Auch Hosting-Dienste werden mehr in die Pflicht genommen: Diese müssen den Zugang zu entsprechenden Inhalten entfernen oder sperren, sobald sie eine entsprechende Anordnung erhalten. Meldungen von Strafverfolgungsbehörden können nun auf elektronischem Wege erfolgen, was wiederum die Zeiträume verkürzt. Gleiche Kommunikationswege können sich nun auch Nutzer bedienen, um entsprechende Inhalte zu melden. Damit wären auch anonyme Meldungen möglich.

Einigung ungewiss

Viele der jetzt überarbeiteten Punkte waren schon in den ersten Entwürfen zu finden, wurden von den Abgeordneten seinerzeit jedoch scharf kritisiert und als nicht bürgerrechtskonform bewertet. Auch der Bundesrat äußerte bereits im letzten Jahr gravierende grundrechtliche Bedenken. Nach Ansicht des juristischen Dienst des EU-Rats (CLS) würden die Regelungen gegen EU-Grundrechte verstoßen und die Verordnung den Juristen zufolge daher in ihrer ursprünglichen Form vor dem EuGH keinen Bestand haben.

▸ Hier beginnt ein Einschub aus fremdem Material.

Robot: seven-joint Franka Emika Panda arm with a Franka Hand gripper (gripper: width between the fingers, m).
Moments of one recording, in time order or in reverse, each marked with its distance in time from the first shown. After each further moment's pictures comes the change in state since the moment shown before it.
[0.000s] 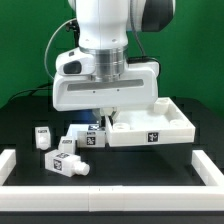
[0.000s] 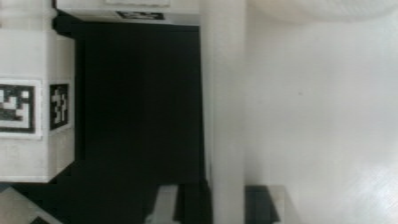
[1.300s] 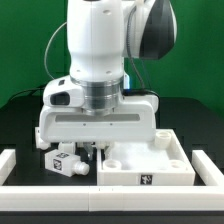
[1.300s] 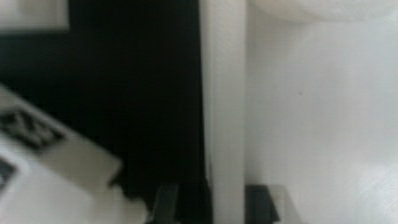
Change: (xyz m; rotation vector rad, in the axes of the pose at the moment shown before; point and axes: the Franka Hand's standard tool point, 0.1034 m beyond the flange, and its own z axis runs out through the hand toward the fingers) arm 0.085 0.022 0.030 -0.037 0.019 0.076
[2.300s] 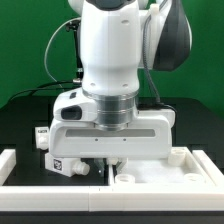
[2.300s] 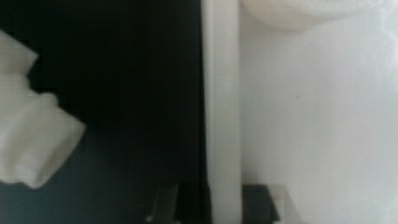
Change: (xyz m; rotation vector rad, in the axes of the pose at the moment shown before) arm 0.031 -0.020 0.007 -0.001 0.005 0.030
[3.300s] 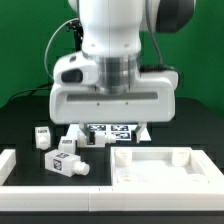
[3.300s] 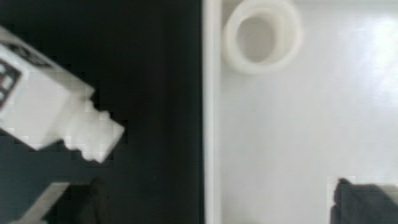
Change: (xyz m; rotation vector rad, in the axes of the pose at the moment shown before) arm -0.024 -0.005 -0.067 0.027 -0.077 0.022
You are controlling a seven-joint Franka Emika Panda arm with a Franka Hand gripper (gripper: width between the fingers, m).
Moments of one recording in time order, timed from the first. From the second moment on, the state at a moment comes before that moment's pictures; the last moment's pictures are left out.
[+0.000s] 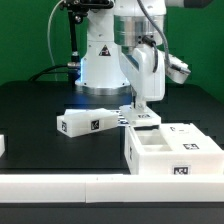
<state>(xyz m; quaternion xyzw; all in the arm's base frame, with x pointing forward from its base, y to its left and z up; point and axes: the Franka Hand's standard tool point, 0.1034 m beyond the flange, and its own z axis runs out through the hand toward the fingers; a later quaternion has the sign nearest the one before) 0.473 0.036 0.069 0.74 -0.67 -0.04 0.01</state>
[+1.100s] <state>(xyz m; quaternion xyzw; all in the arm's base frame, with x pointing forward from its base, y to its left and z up) 0.493 0.017 0.090 0.74 -0.67 -0.04 -0.01</state>
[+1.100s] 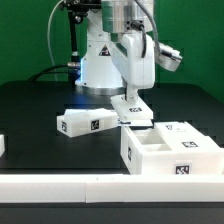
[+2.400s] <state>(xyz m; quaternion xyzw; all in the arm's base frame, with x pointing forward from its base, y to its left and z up) 0.474 0.015 0.088 0.74 -0.67 -0.08 0.00</state>
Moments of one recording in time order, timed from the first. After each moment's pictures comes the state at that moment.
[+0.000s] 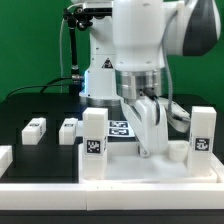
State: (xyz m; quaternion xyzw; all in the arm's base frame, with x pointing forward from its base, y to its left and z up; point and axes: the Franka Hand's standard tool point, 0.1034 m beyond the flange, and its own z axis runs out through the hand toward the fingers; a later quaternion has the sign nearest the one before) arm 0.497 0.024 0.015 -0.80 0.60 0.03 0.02
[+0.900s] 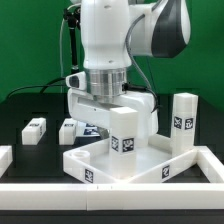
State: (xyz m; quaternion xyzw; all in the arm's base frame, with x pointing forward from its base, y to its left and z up) arm 0.481 -0.024 0.010 -0.95 0.30 0.03 0.01
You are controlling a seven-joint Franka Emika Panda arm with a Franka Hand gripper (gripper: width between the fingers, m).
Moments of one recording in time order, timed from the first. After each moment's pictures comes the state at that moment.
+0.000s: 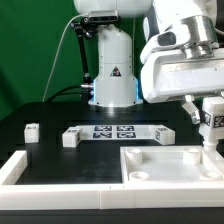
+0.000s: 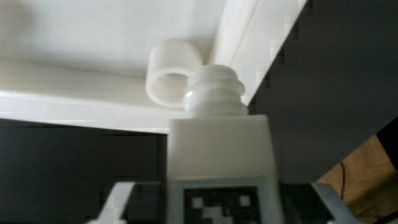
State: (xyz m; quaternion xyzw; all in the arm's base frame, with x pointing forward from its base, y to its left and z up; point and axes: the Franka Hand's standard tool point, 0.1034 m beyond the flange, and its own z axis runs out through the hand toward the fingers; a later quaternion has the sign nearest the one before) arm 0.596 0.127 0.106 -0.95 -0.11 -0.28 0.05
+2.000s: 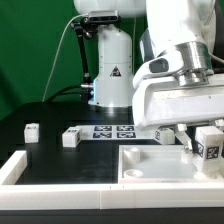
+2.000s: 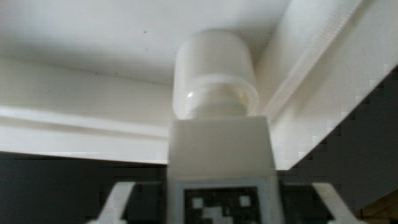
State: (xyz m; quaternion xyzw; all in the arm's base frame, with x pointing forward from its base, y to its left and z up) arm 0.613 0.110 0.066 -0.95 -0.11 -0.28 0.04
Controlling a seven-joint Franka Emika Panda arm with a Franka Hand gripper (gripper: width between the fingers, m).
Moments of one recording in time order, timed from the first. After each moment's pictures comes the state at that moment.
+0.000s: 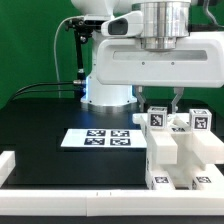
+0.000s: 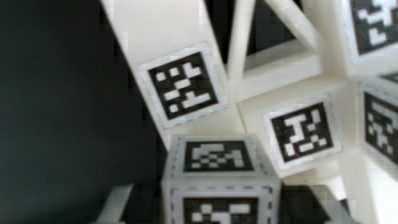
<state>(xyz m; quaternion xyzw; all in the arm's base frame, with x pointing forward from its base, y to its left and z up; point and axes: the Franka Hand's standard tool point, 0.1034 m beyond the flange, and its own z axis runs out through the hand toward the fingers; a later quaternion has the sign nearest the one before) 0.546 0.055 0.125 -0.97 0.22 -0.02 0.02</state>
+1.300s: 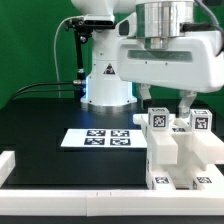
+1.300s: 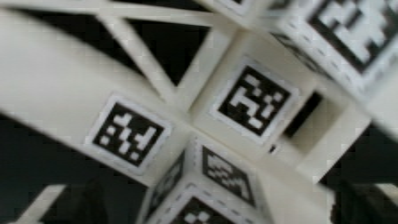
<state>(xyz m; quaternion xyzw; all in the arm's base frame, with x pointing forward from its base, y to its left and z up) 0.548 0.065 0.126 -0.92 0.39 -0.02 0.03</state>
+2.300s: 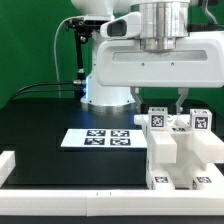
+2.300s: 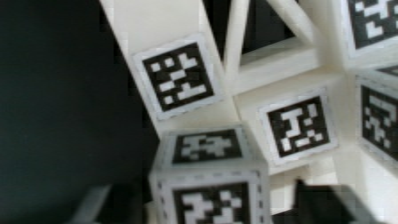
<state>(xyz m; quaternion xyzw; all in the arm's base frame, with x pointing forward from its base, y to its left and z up) 0.549 0.056 0.124 -0.98 0.18 -0.02 0.02</state>
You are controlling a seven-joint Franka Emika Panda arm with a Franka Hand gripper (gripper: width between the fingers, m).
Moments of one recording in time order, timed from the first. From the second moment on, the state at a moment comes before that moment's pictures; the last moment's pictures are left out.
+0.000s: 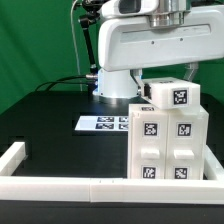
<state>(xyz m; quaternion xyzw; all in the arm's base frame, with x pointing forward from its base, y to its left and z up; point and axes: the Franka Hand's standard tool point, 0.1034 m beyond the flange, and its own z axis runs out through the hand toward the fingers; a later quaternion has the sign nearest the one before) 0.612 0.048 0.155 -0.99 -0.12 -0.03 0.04</state>
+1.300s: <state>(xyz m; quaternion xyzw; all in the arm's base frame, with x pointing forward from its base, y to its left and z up) 0.614 0.053 0.155 -0.99 0.08 -0.04 0.05</state>
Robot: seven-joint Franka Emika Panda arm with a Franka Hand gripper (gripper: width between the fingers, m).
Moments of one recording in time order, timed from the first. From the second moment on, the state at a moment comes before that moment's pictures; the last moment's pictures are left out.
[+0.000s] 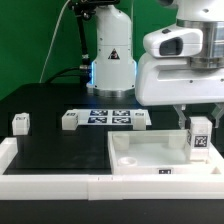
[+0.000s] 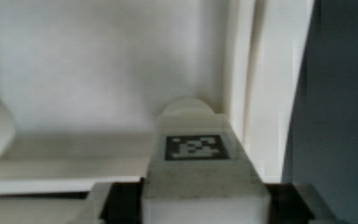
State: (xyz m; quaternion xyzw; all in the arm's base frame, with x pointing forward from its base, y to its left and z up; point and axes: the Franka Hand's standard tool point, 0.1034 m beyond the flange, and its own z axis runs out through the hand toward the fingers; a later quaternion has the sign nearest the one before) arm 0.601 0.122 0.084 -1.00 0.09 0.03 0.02
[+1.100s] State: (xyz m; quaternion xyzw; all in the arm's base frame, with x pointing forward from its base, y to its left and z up) arm 0.599 0.128 0.082 -0.87 0.50 0.03 0.02
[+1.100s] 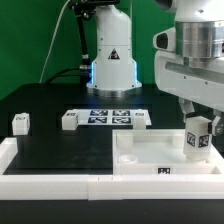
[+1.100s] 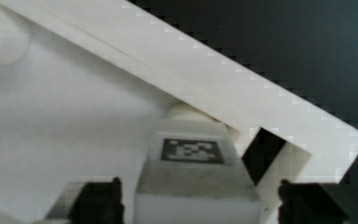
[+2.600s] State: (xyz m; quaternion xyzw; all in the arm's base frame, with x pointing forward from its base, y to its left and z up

Bei der Vorratsdatenspeicherung reichte bereits das anlasslose Sammeln von Verkehrs- und Standortdaten aus, um dem Vorhaben einen rechtlichen Riegel vorzuschieben, bei der Chat-Kontrolle geht es sogar um ganze Kommunikationsinhalte, die einem noch stärkeren Schutz unterliegen. Diese Sichtweise ist insofern erstaunlich, als das sich gerade der EU-Rat sich von Anfang an für eine härtere Gangart ausgesprochen hat.

Am 13. November will der Ausschuss nun final über den Kompromiss abstimmen lassen, die für heute geplante Debatte wurde deshalb verschoben.